Raw data

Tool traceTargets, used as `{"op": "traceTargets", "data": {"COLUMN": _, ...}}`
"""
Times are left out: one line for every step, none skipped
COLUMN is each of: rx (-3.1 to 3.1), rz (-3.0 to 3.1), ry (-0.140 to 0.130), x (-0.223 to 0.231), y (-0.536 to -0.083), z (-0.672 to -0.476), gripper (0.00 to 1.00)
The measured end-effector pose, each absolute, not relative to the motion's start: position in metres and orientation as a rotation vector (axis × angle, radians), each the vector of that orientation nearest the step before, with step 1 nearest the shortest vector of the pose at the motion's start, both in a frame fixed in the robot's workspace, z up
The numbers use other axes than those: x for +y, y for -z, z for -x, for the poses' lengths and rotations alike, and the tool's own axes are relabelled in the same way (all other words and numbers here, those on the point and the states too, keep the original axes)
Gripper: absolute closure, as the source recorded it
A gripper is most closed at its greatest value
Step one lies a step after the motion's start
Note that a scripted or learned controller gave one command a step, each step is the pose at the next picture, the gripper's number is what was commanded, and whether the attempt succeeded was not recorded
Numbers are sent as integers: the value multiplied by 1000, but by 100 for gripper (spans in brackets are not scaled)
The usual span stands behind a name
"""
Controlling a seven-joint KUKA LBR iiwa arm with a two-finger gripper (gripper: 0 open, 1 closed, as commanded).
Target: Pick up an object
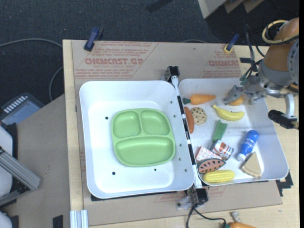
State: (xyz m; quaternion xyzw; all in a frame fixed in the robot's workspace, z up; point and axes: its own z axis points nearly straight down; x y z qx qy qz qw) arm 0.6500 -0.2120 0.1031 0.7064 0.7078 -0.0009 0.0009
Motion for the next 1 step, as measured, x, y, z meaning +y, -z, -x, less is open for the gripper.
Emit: {"op": "traceTargets", "data": {"rx": 2221, "rz": -2218, "ry": -1, "x": -198, "y": -85, "z": -667, "gripper": 0}}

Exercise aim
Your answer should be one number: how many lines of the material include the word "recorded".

Your response
2